Records from a collection
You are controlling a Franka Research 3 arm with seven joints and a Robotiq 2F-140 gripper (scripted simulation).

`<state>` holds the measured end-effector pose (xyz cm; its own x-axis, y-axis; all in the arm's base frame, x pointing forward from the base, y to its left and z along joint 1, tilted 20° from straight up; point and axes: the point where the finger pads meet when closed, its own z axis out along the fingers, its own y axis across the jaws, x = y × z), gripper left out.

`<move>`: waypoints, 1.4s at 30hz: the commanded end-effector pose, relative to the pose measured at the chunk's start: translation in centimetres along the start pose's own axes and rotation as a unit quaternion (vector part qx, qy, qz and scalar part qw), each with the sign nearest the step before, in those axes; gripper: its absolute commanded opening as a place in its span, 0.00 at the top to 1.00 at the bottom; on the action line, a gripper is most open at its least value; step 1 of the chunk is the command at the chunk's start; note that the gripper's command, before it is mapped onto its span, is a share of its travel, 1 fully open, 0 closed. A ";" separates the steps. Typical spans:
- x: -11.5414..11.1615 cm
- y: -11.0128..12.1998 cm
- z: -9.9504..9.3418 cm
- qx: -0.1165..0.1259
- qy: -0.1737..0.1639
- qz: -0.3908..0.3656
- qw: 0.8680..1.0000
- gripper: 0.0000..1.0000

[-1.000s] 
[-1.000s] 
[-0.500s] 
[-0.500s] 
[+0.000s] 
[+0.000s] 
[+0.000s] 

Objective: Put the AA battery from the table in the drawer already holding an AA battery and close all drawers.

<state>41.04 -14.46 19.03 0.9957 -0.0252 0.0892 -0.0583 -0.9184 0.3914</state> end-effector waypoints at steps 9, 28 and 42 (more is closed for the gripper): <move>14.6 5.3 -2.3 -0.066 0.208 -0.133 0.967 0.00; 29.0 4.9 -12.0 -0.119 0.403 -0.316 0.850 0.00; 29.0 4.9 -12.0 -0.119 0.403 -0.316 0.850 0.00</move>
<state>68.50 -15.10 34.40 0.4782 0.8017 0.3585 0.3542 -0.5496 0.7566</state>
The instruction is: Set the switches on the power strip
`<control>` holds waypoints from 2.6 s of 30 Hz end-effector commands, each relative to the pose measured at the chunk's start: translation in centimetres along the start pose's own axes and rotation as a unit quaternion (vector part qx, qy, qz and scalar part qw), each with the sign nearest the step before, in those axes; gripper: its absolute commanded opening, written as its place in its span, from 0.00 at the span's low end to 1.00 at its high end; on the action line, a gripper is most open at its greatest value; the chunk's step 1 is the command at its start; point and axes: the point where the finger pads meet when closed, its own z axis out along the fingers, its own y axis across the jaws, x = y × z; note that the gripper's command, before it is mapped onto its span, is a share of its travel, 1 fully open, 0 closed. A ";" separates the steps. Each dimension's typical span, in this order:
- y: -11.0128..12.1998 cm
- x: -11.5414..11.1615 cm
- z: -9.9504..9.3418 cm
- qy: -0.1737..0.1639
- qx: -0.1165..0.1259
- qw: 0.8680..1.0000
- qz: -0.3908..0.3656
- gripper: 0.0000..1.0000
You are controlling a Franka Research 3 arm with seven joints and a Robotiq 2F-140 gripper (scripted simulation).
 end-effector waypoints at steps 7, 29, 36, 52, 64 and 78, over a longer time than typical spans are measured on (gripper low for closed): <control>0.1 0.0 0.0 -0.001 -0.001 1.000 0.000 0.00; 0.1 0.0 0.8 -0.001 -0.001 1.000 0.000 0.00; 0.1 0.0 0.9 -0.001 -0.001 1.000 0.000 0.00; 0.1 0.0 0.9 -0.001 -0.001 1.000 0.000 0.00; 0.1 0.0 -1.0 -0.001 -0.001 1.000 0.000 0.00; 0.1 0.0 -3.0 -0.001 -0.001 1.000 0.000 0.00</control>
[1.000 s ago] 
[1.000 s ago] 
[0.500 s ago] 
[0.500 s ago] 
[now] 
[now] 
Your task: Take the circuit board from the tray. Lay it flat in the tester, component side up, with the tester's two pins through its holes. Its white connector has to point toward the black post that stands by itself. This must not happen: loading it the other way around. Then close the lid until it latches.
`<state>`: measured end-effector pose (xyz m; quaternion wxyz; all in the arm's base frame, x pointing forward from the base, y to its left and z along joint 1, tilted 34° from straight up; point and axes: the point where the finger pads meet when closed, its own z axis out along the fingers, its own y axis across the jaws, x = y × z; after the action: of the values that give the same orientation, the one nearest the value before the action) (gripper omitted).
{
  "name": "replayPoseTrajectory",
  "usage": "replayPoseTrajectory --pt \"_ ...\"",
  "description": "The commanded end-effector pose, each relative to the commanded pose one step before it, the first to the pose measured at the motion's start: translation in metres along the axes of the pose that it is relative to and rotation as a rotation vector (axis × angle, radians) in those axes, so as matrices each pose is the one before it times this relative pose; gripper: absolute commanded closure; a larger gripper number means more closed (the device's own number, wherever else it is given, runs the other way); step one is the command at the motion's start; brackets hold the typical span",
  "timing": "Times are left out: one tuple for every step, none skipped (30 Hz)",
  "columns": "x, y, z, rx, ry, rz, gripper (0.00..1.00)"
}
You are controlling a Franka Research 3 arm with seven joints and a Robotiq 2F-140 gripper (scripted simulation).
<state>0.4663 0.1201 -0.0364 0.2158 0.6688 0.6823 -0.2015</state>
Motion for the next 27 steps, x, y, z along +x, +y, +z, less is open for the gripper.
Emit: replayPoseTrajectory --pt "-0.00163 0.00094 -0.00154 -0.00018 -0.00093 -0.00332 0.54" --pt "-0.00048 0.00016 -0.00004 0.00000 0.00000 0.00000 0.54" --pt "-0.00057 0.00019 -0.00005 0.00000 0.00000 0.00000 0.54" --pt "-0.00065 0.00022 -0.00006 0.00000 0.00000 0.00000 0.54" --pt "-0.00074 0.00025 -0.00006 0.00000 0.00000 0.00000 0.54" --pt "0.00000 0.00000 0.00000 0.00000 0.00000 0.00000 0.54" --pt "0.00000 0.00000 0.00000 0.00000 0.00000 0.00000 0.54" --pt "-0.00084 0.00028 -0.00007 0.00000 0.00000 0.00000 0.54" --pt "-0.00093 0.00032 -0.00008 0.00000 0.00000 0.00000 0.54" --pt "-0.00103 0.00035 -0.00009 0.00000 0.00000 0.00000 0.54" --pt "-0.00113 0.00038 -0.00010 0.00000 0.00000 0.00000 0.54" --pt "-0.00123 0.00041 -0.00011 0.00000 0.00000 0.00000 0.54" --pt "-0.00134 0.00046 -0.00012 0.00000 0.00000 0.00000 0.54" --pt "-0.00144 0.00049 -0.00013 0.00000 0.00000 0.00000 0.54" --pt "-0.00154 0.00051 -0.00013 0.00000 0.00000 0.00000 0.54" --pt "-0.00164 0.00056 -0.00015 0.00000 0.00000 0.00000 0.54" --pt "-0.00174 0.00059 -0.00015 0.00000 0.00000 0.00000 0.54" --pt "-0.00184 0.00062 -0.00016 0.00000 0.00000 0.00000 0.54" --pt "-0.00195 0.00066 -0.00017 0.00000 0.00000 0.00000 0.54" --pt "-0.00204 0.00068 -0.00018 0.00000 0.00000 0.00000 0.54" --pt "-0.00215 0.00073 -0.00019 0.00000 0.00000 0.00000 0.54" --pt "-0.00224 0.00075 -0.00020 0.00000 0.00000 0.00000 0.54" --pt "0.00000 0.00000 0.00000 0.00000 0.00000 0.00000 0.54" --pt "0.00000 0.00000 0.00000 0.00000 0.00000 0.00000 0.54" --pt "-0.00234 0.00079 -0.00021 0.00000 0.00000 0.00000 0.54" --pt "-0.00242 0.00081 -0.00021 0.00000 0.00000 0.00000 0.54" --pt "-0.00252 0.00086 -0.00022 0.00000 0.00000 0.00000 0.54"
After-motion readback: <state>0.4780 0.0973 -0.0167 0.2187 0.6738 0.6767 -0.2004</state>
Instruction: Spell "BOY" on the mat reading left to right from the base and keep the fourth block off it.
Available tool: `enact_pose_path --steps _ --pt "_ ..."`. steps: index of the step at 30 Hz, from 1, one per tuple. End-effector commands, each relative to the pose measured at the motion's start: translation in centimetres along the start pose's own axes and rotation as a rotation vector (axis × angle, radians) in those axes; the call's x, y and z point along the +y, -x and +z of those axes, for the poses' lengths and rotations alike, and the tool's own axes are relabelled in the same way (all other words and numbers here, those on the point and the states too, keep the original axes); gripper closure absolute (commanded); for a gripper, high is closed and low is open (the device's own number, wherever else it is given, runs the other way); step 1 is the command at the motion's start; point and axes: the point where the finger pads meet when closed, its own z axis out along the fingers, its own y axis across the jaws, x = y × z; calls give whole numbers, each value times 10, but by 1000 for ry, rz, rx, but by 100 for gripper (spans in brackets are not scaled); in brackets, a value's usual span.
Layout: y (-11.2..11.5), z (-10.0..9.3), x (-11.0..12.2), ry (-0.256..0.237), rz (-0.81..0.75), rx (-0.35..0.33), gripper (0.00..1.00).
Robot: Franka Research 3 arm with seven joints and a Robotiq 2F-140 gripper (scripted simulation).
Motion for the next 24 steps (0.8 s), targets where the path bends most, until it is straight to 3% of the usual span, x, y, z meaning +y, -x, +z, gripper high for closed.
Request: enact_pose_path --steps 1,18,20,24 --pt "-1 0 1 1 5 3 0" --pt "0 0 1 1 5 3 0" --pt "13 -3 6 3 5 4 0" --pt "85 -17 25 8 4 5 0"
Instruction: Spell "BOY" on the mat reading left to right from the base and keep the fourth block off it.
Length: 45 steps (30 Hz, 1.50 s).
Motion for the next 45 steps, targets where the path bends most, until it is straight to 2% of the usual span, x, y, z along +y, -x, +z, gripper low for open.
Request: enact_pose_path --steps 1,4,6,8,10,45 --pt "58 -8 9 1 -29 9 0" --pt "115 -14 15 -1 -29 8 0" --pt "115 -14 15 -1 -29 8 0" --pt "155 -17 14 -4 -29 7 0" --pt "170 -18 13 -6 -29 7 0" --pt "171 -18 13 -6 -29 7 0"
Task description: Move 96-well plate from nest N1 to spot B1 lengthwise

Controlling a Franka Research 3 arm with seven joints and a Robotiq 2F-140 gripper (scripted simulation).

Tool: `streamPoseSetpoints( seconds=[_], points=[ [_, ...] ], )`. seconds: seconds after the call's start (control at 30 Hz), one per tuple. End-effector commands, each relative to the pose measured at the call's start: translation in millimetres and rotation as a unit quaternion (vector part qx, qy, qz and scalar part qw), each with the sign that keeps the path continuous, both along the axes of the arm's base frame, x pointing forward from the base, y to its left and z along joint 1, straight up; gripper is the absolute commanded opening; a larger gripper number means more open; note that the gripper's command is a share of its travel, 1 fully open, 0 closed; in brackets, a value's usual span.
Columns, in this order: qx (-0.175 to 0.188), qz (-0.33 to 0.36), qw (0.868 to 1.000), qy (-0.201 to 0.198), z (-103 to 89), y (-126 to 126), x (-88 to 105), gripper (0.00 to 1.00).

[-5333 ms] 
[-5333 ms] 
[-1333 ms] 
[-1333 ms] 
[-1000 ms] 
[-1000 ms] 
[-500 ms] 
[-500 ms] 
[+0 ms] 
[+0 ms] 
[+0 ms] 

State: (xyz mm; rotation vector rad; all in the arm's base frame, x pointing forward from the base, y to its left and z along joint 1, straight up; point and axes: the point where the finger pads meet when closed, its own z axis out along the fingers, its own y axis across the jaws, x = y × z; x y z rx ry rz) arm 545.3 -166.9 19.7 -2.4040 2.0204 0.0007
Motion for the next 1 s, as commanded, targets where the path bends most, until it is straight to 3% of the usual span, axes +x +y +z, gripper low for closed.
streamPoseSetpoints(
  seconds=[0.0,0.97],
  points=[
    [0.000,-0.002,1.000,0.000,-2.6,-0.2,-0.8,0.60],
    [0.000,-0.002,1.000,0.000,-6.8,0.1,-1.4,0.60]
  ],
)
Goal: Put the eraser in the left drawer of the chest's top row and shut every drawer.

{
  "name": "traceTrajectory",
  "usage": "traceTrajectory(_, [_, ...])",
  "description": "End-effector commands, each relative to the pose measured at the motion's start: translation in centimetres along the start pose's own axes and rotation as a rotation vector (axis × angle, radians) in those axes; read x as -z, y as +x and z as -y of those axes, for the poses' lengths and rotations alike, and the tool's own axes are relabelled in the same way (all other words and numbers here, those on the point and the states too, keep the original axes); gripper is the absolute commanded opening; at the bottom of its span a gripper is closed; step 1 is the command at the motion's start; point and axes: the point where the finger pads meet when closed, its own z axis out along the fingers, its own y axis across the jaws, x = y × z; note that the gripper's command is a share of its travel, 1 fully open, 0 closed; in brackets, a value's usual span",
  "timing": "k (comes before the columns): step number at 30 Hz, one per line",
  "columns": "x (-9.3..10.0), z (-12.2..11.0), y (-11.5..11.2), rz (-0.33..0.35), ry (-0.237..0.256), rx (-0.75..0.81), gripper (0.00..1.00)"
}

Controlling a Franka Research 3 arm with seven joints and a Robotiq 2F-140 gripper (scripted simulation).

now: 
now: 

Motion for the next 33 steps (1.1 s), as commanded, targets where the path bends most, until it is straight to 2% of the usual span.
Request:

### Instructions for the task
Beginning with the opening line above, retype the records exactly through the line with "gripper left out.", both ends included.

### Task solution
You are controlling a Franka Research 3 arm with seven joints and a Robotiq 2F-140 gripper (scripted simulation).

`<state>` holds the measured end-effector pose (xyz cm; its own x-axis, y-axis; all in the arm's base frame, x pointing forward from the base, y to its left and z along joint 1, tilted 20° from straight up; point and axes: the point where the finger pads meet when closed, its own z axis out along the fingers, its own y axis across the jaws, x = y × z), gripper left out.

There is no more to this exercise.